The power line goes to two(!) 5V regulators, so it needs around 12V with a decent amount of current.
That is enough to build a converter board. After power-on / reset, all LEDs are on; the terminal needs to turn them off.
Nothing shows up on the serial port for a straightforward sketch. That is because the from-keyboard line, which is being held at idle-high by the keyboard end, is floating after going through the inverter. Open collector serial isn't really a thing: a pull-up is needed. Fortunately, turning on the internal one for PD2 just works on the Teensy AVR.
The serial communication is 1200 baud and the keyboard sends unique up and down key transitions, which is ideal, even separate codes for the two shift keys.
The to-keyboard protocol includes a single byte code to turn off all LEDs, as is perfect for right after power-up. And another to turn them all back on, which I suppose gives a way of attracting the user's attention by flashing them all quickly. There are also codes to turn on and off individual LEDs. The protocol numbers for those don't have any recognizable order. And the protocol allows for thirty-two of them, which is a bit weird.
Turning on a fourteenth LED by sending the highest possible code (31) actually drives a 555 timer connected to the speaker to play a tone. Even though that's a lot of hardware for this, there does not appear to be any way to change the note. And this keyboard seems to be too late for the craze of boards with linear switches playing clicky sounds.
I did not have anything very useful to do with all the indicator LEDs, so in the QMK default, I just made the four on the right light up when the key above them is pressed.
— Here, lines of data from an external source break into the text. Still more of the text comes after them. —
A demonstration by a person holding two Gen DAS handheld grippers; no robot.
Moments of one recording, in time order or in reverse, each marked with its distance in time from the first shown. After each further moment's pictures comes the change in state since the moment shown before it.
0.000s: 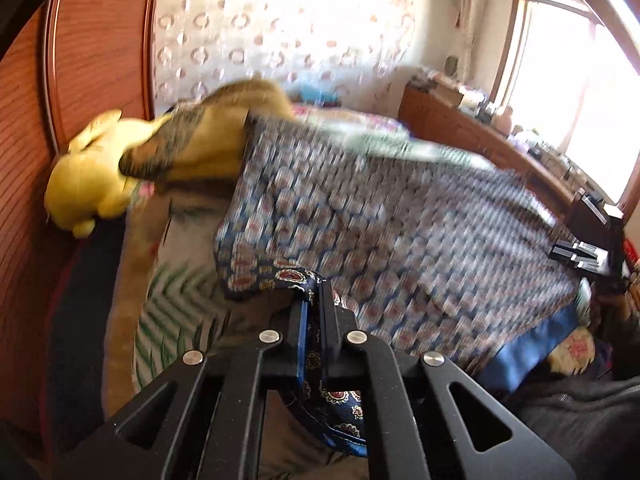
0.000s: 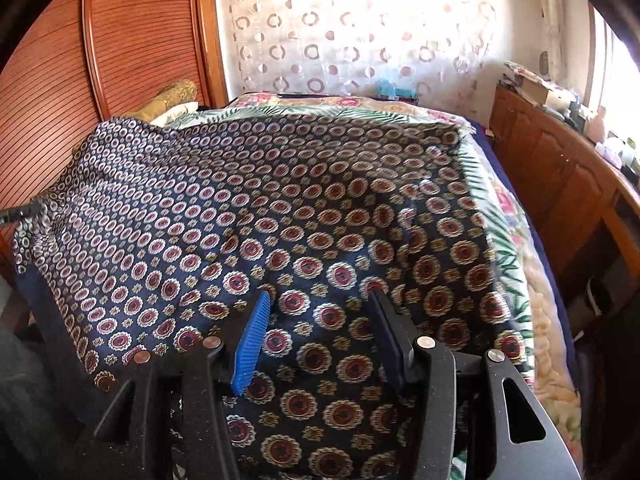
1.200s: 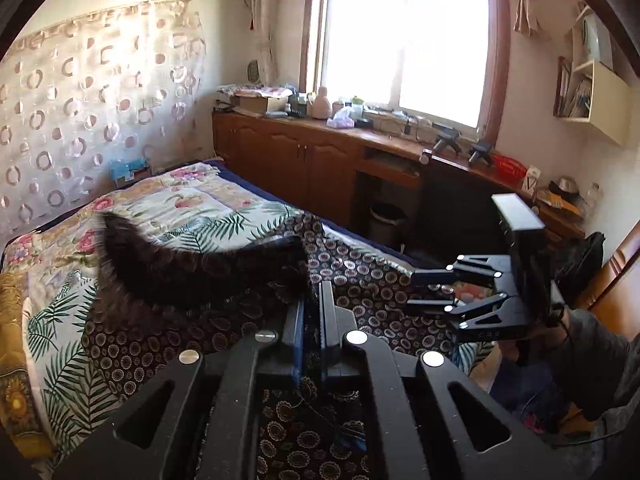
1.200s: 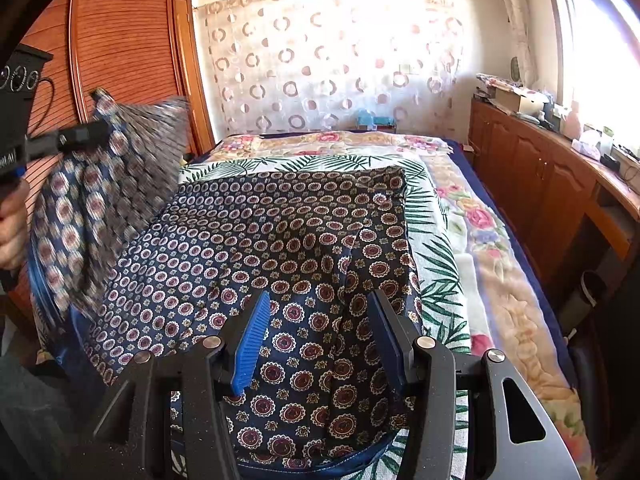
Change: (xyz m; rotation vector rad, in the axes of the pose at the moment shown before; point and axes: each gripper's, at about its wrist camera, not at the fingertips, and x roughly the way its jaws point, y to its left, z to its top) left arm 0.062 -0.250 0.109 0.465 -0.020 -0.471; right arm -0.053 -0.036 0.000 0.088 -0.114 0.007
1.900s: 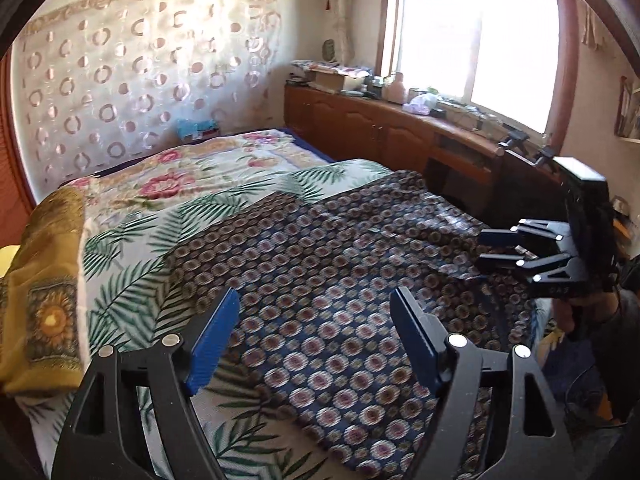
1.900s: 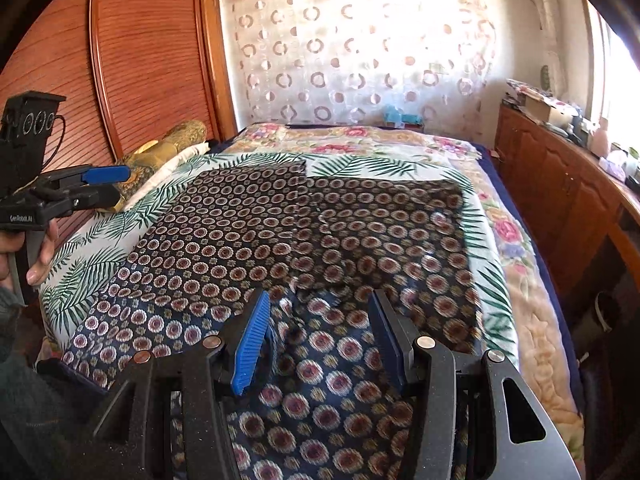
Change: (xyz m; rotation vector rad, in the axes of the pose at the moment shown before) left arm -0.020 0.069 -0.064 -0.140 0.047 0.228; right arm 0.056 0.034 0.031 -0.079 0.054 0.055
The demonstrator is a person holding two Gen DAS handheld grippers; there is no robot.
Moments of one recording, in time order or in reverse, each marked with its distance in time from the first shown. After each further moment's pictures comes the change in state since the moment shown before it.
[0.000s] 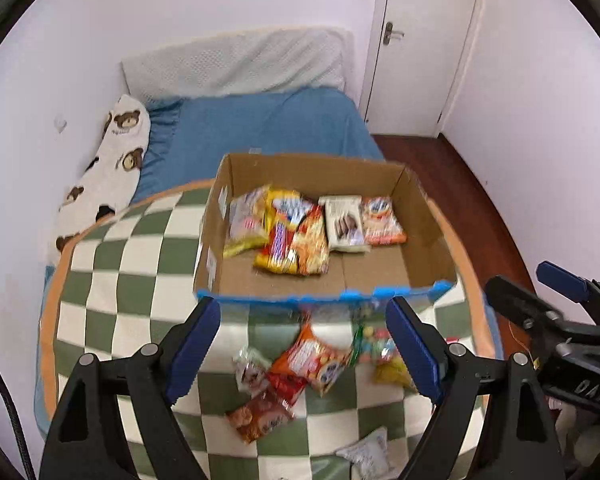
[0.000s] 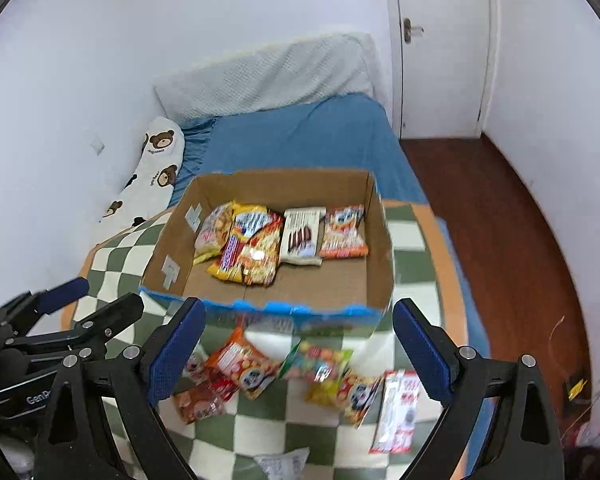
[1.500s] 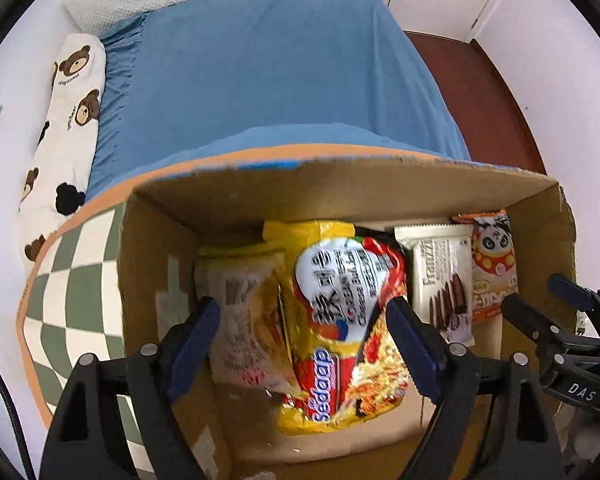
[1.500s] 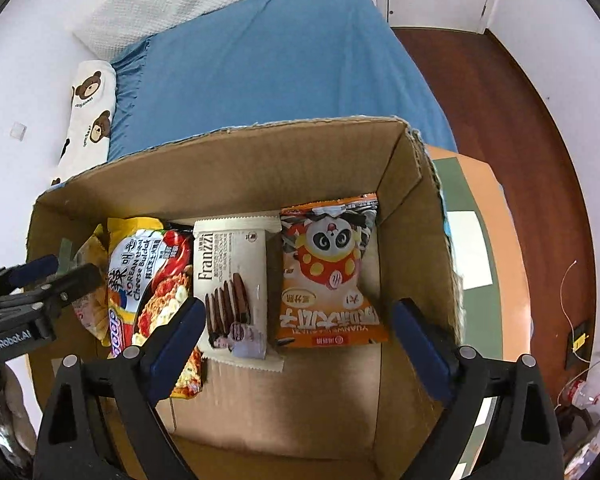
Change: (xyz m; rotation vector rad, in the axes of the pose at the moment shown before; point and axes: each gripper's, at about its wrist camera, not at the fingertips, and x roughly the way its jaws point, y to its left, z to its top) left arm 0.275 0.034 0.154 0.043 0.444 0.018; right arm 0.307 -0.059 0.118 0.125 0.414 -0.056
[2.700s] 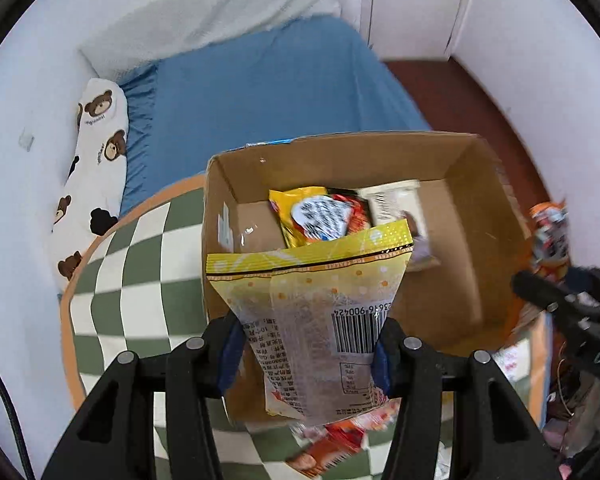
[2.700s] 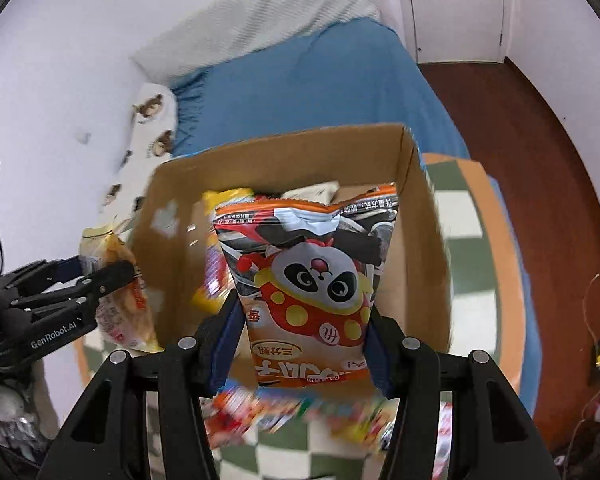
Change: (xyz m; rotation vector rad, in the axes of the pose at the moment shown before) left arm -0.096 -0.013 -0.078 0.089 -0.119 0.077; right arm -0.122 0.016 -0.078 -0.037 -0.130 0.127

It's disappointing, but I have not yet had any luck getting the thumbwheels to do anything. I may need to take them out to connect to a scope. I imagine that they are simple rotary encoders with physical contacts for quadrature output as CLK and DT. The outputs go to a quad NAND gate. When I got the keyboard, they were disconnected. It's possible to connect the four-pin cable backwards; there is just a little arrow indicating where the pin 1 end goes. But I do not believe anything permanently bad results from that, even though it reverses power and ground. The signal outputs just don't make sense. It's also possible that the contacts have corroded, although they seem to be sealed inside the wheel.